Exercise description: Read the data below. Then repeat all of it exactly.

Information given: Begin

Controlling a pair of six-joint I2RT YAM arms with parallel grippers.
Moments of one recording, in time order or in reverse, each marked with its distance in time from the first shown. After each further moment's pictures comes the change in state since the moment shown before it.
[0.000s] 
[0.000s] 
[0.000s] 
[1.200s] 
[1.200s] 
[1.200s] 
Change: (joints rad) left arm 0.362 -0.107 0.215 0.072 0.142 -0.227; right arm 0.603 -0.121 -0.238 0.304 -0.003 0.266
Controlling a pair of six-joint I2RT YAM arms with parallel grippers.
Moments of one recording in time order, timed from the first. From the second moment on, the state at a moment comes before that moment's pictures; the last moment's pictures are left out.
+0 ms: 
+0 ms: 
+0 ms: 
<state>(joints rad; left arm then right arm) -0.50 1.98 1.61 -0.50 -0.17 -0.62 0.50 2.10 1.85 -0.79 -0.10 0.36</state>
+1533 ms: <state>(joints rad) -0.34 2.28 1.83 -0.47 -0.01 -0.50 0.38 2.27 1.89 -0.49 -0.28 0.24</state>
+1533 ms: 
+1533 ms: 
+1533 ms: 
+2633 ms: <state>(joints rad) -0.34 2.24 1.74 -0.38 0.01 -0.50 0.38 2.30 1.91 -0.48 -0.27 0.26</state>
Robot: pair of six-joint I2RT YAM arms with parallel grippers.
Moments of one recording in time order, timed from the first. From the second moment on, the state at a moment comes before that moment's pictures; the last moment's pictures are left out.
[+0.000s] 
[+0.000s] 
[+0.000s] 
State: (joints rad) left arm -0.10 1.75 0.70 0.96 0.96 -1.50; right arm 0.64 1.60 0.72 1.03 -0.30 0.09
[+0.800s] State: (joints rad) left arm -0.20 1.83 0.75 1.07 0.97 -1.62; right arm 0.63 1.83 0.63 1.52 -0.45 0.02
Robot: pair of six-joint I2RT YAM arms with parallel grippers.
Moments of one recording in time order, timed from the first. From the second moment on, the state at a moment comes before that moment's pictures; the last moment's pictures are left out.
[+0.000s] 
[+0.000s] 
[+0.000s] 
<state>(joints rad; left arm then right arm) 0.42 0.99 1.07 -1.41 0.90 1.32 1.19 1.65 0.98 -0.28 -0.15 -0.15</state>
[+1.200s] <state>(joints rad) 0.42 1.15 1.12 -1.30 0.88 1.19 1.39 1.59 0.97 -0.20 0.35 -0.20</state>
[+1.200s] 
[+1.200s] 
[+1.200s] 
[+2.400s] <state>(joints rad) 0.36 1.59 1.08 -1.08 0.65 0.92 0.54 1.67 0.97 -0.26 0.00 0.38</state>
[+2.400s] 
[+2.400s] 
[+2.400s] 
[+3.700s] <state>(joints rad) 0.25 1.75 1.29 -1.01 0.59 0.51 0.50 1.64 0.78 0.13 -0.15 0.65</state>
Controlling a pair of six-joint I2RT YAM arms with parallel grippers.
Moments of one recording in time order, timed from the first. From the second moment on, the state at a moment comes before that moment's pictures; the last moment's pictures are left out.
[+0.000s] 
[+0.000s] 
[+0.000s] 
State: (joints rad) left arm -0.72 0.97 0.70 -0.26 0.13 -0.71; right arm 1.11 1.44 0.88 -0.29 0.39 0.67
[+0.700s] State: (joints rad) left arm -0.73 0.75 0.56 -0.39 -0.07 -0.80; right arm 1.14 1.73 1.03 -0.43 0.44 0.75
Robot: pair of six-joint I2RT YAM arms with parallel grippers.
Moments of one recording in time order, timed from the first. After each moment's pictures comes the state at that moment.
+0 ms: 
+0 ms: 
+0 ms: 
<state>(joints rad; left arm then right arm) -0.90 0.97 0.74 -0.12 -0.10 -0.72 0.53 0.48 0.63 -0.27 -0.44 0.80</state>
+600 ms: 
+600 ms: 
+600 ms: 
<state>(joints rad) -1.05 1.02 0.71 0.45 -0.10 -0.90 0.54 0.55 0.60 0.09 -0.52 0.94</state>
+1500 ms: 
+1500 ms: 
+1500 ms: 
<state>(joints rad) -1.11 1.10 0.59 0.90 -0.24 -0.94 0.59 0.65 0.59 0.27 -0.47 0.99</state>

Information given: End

Your solution:
Controlling a pair of six-joint I2RT YAM arms with parallel grippers.
Moments of one recording, in time order or in reverse, each marked with its distance in time from the first shown. After each further moment's pictures comes the change in state since the moment shown before it.
[0.000s] 
[0.000s] 
[0.000s] 
[1.200s] 
[1.200s] 
[1.200s] 
Change: (joints rad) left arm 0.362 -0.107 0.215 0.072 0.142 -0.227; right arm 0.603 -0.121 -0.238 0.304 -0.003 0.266
Controlling a pair of six-joint I2RT YAM arms with parallel grippers.
Moments of one recording in time order, timed from the first. From the second moment on, the state at a moment comes before that moment's pictures; the last moment's pictures are left out.
+0 ms: 
+0 ms: 
+0 ms: 
<state>(joints rad; left arm then right arm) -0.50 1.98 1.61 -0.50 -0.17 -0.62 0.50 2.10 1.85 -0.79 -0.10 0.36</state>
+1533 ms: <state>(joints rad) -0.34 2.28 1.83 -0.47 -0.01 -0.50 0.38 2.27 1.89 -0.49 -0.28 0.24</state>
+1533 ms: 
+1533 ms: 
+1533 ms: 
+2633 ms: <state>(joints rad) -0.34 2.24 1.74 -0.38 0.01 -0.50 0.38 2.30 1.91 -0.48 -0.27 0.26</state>
Robot: pair of six-joint I2RT YAM arms with parallel grippers.
Moments of one recording in time order, timed from the first. From the second moment on, the state at a moment comes before that moment's pictures; the last moment's pictures are left out.
[+0.000s] 
[+0.000s] 
[+0.000s] 
State: (joints rad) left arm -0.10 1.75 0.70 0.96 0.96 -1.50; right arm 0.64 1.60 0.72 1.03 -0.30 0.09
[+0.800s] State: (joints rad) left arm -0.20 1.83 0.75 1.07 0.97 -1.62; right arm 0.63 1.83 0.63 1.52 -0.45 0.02
Robot: pair of six-joint I2RT YAM arms with parallel grippers.
Moments of one recording in time order, timed from the first. From the second moment on, the state at a moment comes before that moment's pictures; the last moment's pictures are left out.
[+0.000s] 
[+0.000s] 
[+0.000s] 
<state>(joints rad; left arm then right arm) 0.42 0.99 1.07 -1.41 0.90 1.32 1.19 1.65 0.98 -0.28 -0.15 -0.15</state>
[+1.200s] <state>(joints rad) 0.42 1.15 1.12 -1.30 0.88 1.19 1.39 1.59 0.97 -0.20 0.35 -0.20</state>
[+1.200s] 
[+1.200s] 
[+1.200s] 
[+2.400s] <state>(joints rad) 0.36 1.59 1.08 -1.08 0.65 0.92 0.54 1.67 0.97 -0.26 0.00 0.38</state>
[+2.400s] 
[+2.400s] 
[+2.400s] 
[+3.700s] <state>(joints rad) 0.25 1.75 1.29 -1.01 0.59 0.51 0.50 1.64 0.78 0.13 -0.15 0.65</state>
Controlling a pair of six-joint I2RT YAM arms with parallel grippers.
Moments of one recording in time order, timed from the first. From the second moment on, the state at a moment comes before that moment's pictures; the last moment's pictures are left out.
[+0.000s] 
[+0.000s] 
[+0.000s] 
State: (joints rad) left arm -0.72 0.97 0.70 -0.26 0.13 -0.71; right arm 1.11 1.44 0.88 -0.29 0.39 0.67
[+0.700s] State: (joints rad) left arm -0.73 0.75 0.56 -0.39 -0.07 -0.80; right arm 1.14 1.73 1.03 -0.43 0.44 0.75
Robot: pair of six-joint I2RT YAM arms with parallel grippers.
Moments of one recording in time order, timed from the first. After each moment's pictures comes the state at that moment.
+0 ms: 
+0 ms: 
+0 ms: 
<state>(joints rad; left arm then right arm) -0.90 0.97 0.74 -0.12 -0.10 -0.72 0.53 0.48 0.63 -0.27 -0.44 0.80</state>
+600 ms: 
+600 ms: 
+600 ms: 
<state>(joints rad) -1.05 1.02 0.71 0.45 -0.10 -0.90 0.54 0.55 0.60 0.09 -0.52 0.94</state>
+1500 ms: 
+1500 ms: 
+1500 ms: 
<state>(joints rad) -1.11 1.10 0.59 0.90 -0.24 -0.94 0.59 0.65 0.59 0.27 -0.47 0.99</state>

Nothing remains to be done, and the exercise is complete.